San Gaetano Errico
«Dio ti vuole bene, quando ci vedremo?», diceva san Gaetano Errico (1791-1860) alle persone che incontrava per strada, così invitandole al confessionale, per sanare le ferite dell’anima e riconciliarsi con Dio. E a confessare passava ore e ore, tanto che nell’omelia di beatificazione Giovanni Paolo II lo definì «vero martire del confessionale»
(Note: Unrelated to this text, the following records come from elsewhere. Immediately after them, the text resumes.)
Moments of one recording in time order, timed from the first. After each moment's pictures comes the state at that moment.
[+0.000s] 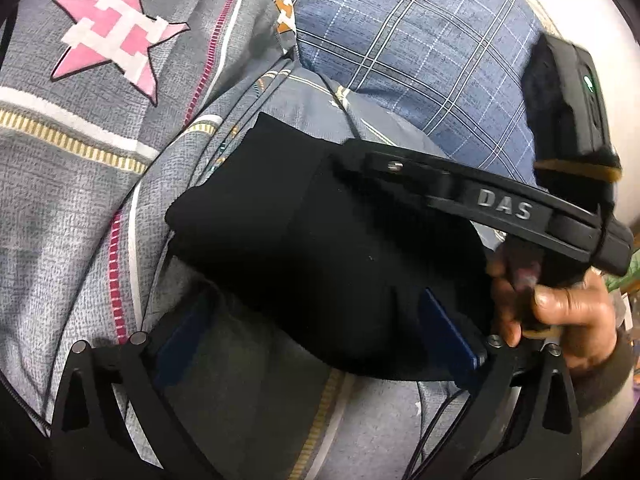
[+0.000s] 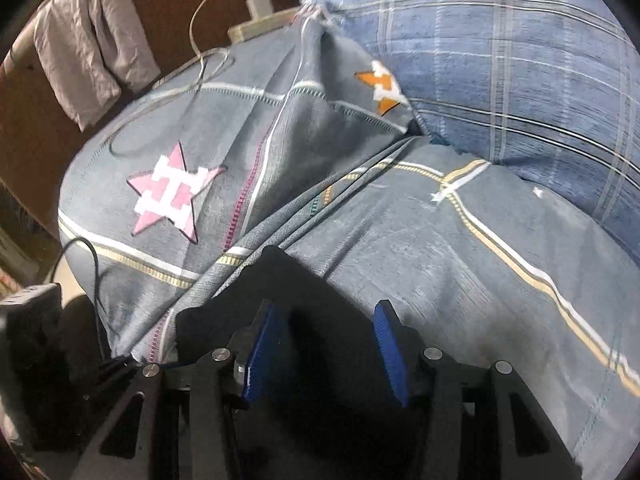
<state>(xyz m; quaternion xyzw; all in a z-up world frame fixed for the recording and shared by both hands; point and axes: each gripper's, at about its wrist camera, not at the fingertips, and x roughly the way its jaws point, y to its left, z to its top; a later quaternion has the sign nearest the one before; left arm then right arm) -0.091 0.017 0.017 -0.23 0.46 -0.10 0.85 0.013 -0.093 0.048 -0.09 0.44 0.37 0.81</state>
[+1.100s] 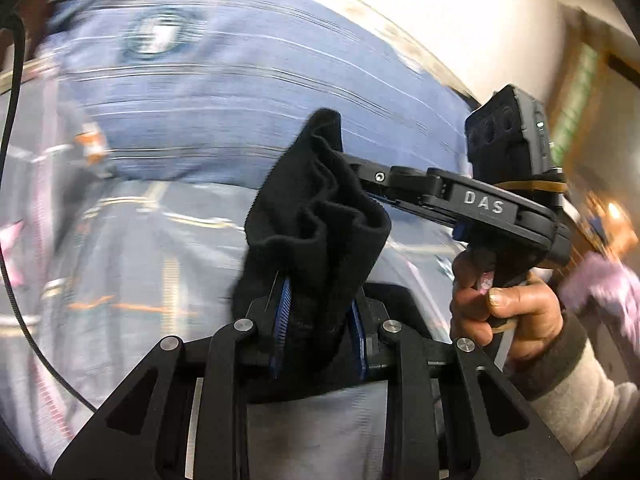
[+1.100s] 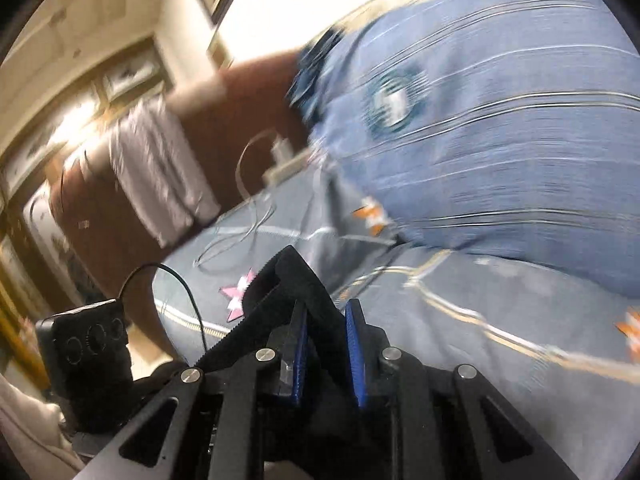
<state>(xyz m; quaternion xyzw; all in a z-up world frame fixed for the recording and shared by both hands) -0.121 -0.089 0.123 -0.10 0.32 -0.33 0.88 -0.069 -0.272 0.140 0.11 0.27 0.37 0.88</state>
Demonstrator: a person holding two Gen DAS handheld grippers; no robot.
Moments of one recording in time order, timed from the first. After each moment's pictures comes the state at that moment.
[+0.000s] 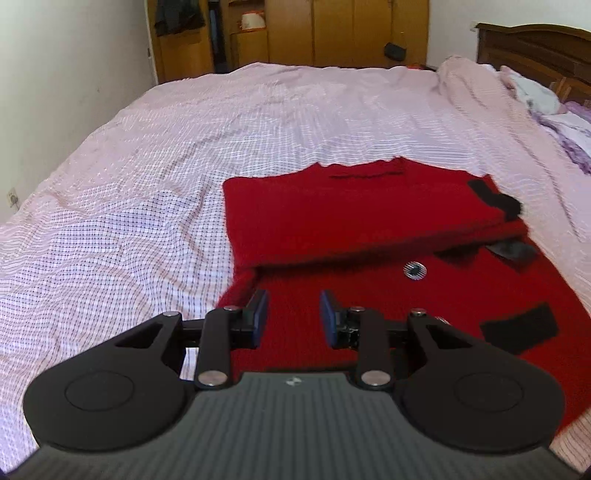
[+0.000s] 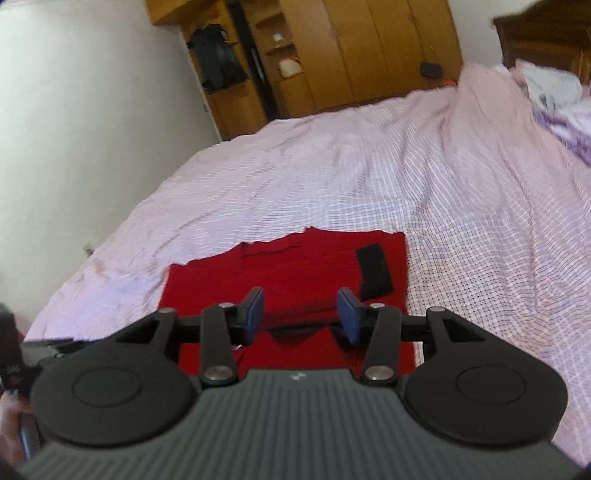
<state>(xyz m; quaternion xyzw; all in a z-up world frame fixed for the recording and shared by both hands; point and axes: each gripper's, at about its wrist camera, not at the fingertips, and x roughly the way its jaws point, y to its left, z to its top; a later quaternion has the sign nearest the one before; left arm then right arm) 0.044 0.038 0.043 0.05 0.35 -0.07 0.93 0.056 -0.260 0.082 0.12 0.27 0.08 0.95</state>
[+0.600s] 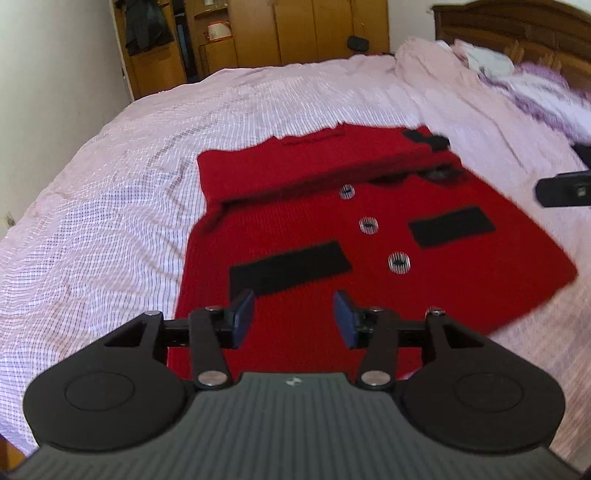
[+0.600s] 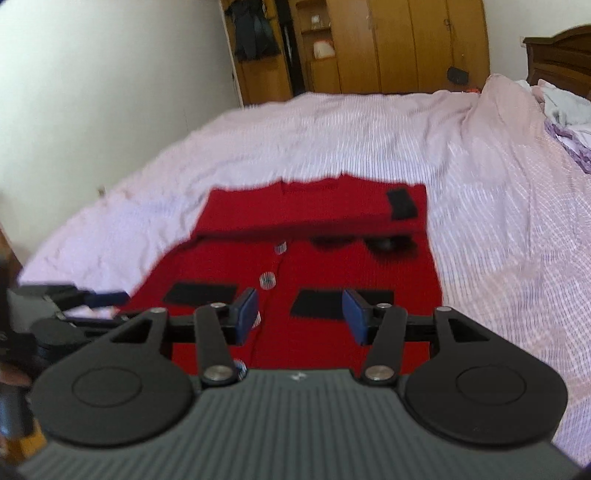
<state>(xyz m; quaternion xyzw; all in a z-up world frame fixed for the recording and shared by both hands) -0.091 0.019 0.022 0.11 0.34 -0.10 0.93 -0.042 -0.199 0.043 0.04 0.30 0.10 0.95</state>
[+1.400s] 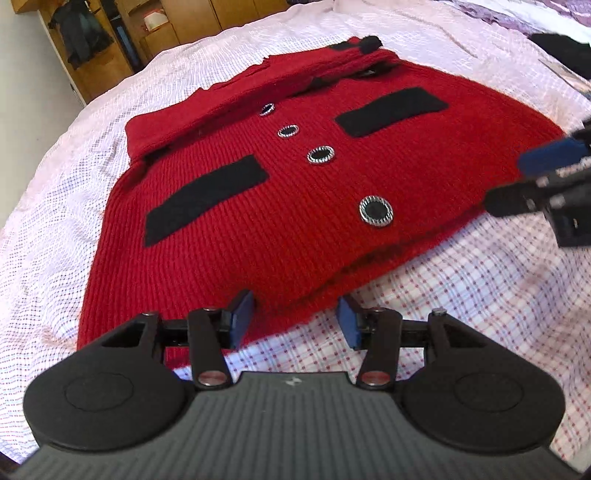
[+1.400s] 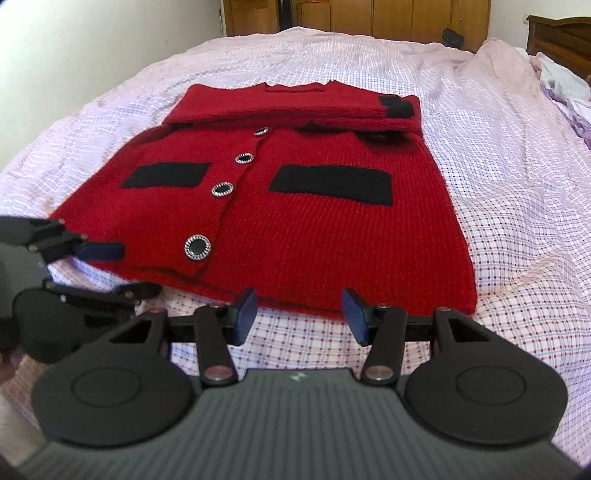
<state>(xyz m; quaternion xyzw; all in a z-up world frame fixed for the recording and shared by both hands) -0.101 -0.027 -0.057 0.21 0.38 -0.15 0.89 -0.065 -0.181 -0.038 -0.01 0.38 0.07 0.92</state>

«Dio ti vuole bene, quando ci vedremo?», diceva san Gaetano Errico (1791-1860), fondatore dei Missionari dei Sacri Cuori di Gesù e Maria, alle persone di Secondigliano che incontrava per strada, consapevole che il confessionale è il luogo privilegiato per sanare le ferite dell’anima e riconciliarsi con Dio. Vi passava ore e ore, tanto che nell’omelia di beatificazione Giovanni Paolo II lo definì «vero martire del confessionale». Alla grande cura per il sacramento della Confessione univa l’attenzione per i poveri, i malati, i carcerati, verso i quali si prodigava facendo ogni genere di sacrificio e instillandogli la coscienza di essere amati in modo unico dal Padre. Il giovedì visitava l’Ospedale degli Incurabili di Napoli e la domenica andava in giro con il crocifisso in cerca di ragazzi a cui insegnare il catechismo.
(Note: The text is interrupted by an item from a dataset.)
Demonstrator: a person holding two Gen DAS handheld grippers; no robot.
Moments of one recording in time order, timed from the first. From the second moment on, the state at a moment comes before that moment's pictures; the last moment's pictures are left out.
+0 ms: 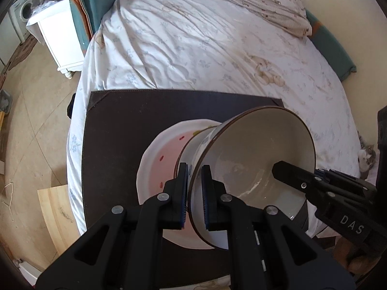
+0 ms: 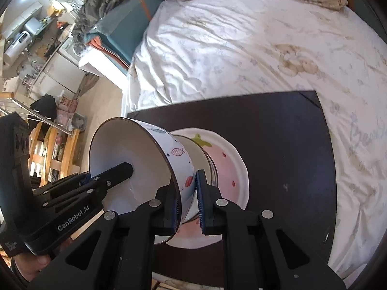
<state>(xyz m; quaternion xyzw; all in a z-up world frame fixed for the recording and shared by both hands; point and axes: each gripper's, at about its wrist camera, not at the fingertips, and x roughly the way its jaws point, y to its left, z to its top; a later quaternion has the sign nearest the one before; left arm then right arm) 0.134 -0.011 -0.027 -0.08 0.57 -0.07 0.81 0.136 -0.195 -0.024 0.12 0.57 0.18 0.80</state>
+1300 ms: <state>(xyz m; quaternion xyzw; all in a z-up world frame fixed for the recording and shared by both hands) 0.143 0.003 -0.030 -0.13 0.57 -0.06 0.81 0.149 -0.213 -0.031 0.16 0.59 0.17 0.77</state>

Figlio di un pastaio e di una tessitrice, cresciuto in una famiglia povera e numerosa, i segni della sua santità erano visibili già nella giovinezza. Ogni giorno faceva chilometri a piedi per recarsi in seminario e la gente che lo vedeva era solita dire: «Passa san Gaetano». Nel 1818, mentre era raccolto in preghiera, gli apparve sant’Alfonso Maria de’ Liguori che gli preannunciò che sarebbe divenuto il fondatore di una congregazione e gli disse che Dio voleva la costruzione di una chiesa a Secondigliano da dedicare alla Vergine Addolorata. Dopo aver superato alcune resistenze, il santo riuscì a far costruire la chiesa e al termine dei lavori commissionò a Francesco Verzella una statua in legno dell’Addolorata con tre angeli; solo dopo il diciassettesimo tentativo dell’artista di scolpire il volto della Madonna, il santo esclamò soddisfatto con un certo rossore: «Così era!».
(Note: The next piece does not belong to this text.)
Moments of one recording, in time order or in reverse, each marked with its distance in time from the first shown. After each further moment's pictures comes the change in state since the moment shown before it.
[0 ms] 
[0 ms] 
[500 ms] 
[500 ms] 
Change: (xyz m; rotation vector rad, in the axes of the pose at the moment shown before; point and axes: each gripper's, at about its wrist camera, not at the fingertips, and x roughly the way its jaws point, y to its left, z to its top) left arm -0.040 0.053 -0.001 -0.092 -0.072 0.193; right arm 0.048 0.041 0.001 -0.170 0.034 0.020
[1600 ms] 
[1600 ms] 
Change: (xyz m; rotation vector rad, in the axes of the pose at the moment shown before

Le visioni erano solo una parte della sua vita. Si fortificava nella penitenza, con il digiuno a pane e acqua il mercoledì e una semplice minestra tra venerdì e sabato. Si mortificava con discipline di vario tipo: «Adesso mi fai sentire quel dolore che non provai quando ti portai in seno e ti partorii», gli disse un giorno la madre lavandogli i vestiti macchiati di sangue. Alimentava l’anima stando a lungo in ginocchio davanti al Santissimo Sacramento e, proprio durante uno di quei momenti, il Signore gli manifestò che la congregazione annunciatagli anni prima «dev’essere istituita in onore dei Sacri Cuori di Gesù e Maria». La fondò nel 1833 e da allora orientò il suo apostolato a diffondere la devozione ai Sacri Cuori in quella fase cruciale che avrebbe portato all’unità d’Italia e all’accelerata secolarizzazione che ne seguì.
I suoi missionari sono oggi presenti anche all’estero e a ciascuno di loro san Gaetano, ‘o Superiore come lo chiamavano i secondiglianesi, ha lasciato questo testamento: «Amatevi scambievolmente e siate osservantissimi delle Regole».